WHAT IS EXPECTED.
Any picture must be dropped, but each line of the data should be duplicated exactly.

DATA PROVIDED.

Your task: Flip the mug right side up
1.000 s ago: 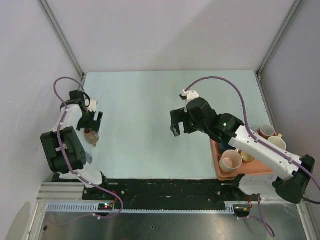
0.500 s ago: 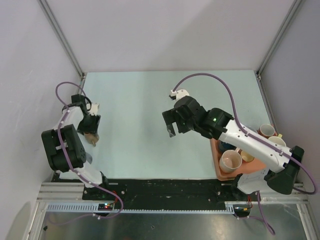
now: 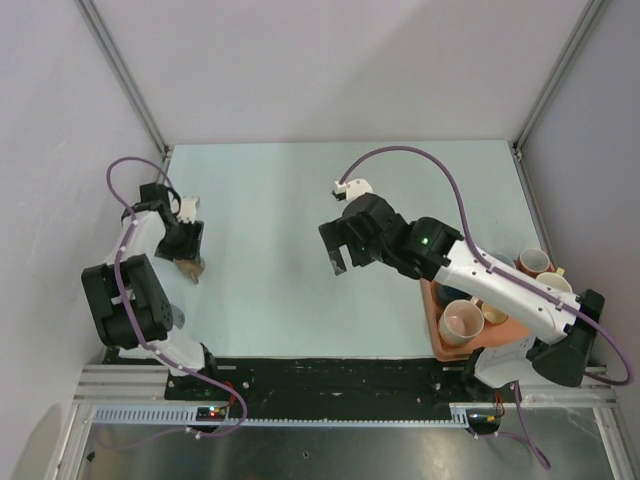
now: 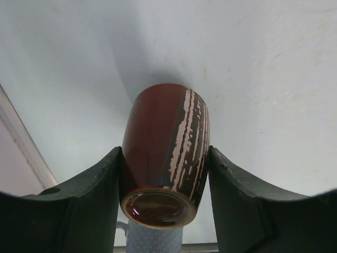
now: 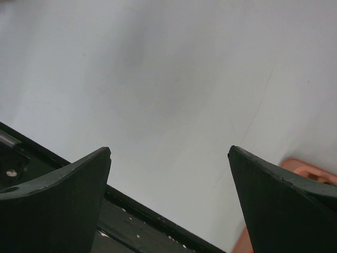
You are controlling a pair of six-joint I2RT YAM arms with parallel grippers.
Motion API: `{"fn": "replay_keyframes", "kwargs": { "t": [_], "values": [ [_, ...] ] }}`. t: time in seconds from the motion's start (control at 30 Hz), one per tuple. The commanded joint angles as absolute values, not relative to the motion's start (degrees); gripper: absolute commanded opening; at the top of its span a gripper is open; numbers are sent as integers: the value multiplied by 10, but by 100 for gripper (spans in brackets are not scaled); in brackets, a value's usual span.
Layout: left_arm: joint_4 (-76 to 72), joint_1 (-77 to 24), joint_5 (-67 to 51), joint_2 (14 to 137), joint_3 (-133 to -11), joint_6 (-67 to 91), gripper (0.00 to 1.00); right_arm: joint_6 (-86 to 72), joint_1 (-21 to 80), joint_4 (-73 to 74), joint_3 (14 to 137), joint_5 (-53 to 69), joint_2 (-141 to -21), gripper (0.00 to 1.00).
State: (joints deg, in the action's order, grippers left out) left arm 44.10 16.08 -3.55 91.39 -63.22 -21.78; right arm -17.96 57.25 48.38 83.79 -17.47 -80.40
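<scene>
A brown mug (image 4: 166, 142) with cream streaks sits between the fingers of my left gripper (image 4: 164, 174), which is shut on its sides. Its glazed base faces the wrist camera and its mouth points away toward the tabletop. From above, the mug (image 3: 192, 266) shows just under the left gripper (image 3: 186, 250) near the table's left edge. My right gripper (image 3: 342, 258) hangs over the middle of the table, well away from the mug. It is open with nothing between its fingers (image 5: 79, 179).
An orange tray (image 3: 437, 322) at the right front holds several upright mugs, one cream (image 3: 462, 325). A blue-grey patterned mug (image 4: 150, 241) stands just behind the held one. The black front rail (image 3: 330, 372) runs along the near edge.
The left gripper closed from wide open onto the brown mug and shifted slightly. The right arm swung left toward the table's middle, still open.
</scene>
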Motion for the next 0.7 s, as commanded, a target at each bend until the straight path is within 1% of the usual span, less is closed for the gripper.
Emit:
{"fn": "replay_keyframes", "kwargs": {
  "t": [0.0,0.23,0.4,0.57,0.67],
  "values": [
    [429,128,-115,871,-682,-190,0,-195,570,370,814,-148,-768,100],
    [431,36,-176,886,-721,-149,0,-259,539,198,738,-26,-786,99],
    [432,-24,-217,895,-761,-116,0,-288,524,99,718,45,-829,99],
    [435,-55,-294,867,-813,-72,0,-364,482,-35,680,153,-842,99],
    [436,-61,-350,843,-856,-31,0,-391,465,-109,656,183,-830,99]
  ]
}}
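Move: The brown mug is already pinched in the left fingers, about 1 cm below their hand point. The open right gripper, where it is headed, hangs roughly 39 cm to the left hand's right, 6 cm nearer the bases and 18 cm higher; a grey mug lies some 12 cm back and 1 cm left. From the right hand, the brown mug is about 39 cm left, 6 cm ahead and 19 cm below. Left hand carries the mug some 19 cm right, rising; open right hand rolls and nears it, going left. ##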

ANSWER BOX.
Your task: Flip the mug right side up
1.000 s ago: 
0.500 s ago: 
now: 
now: 
now: 
You are controlling a pair of six-joint I2RT YAM arms with parallel grippers.
Motion API: `{"fn": "replay_keyframes", "kwargs": { "t": [_], "values": [ [_, ...] ] }}`. t: time in seconds from the motion's start (control at 30 Hz), one per tuple. The commanded joint angles as absolute values, not relative to the motion's start (degrees); gripper: absolute commanded opening; at the top of its span a gripper is open; numbers are sent as integers: the value multiplied by 10, but by 100 for gripper (spans in brackets are not scaled); in brackets, a value's usual span.
Layout: left_arm: joint_4 (-76 to 72), joint_1 (-77 to 24), joint_5 (-67 to 51), joint_2 (14 to 137), joint_3 (-133 to -11), joint_6 (-67 to 91), gripper (0.00 to 1.00); right_arm: joint_6 (-86 to 72), joint_1 (-21 to 80), joint_4 (-73 to 74), joint_3 (14 to 137), joint_5 (-53 to 69), joint_2 (-141 to -21), gripper (0.00 to 1.00).
State: (joints deg, in the action's order, grippers left out) left arm 44.10 16.08 -3.55 91.39 -63.22 -21.78; right arm -17.96 57.25 48.38 83.79 -17.47 -80.40
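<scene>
A brown mug (image 4: 166, 142) with cream streaks sits between the fingers of my left gripper (image 4: 164, 174), which is shut on its sides. Its glazed base faces the wrist camera and its mouth points away toward the tabletop. From above, the mug (image 3: 192, 266) shows just under the left gripper (image 3: 186, 250) near the table's left edge. My right gripper (image 3: 342, 258) hangs over the middle of the table, well away from the mug. It is open with nothing between its fingers (image 5: 79, 179).
An orange tray (image 3: 437, 322) at the right front holds several upright mugs, one cream (image 3: 462, 325). A blue-grey patterned mug (image 4: 150, 241) stands just behind the held one. The black front rail (image 3: 330, 372) runs along the near edge.
The left gripper closed from wide open onto the brown mug and shifted slightly. The right arm swung left toward the table's middle, still open.
</scene>
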Motion for the next 0.7 s, as commanded, a target at each bend until the straight path is within 1% of the usual span, less is closed for the gripper.
Emit:
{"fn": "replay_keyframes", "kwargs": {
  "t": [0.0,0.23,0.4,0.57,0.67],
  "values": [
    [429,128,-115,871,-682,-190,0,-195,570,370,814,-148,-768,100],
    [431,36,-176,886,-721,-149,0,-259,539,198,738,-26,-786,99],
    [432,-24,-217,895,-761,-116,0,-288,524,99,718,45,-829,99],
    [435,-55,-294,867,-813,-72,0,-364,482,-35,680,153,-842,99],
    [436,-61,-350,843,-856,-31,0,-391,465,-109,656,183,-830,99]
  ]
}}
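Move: The brown mug is already pinched in the left fingers, about 1 cm below their hand point. The open right gripper, where it is headed, hangs roughly 39 cm to the left hand's right, 6 cm nearer the bases and 18 cm higher; a grey mug lies some 12 cm back and 1 cm left. From the right hand, the brown mug is about 39 cm left, 6 cm ahead and 19 cm below. Left hand carries the mug some 19 cm right, rising; open right hand rolls and nears it, going left. ##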

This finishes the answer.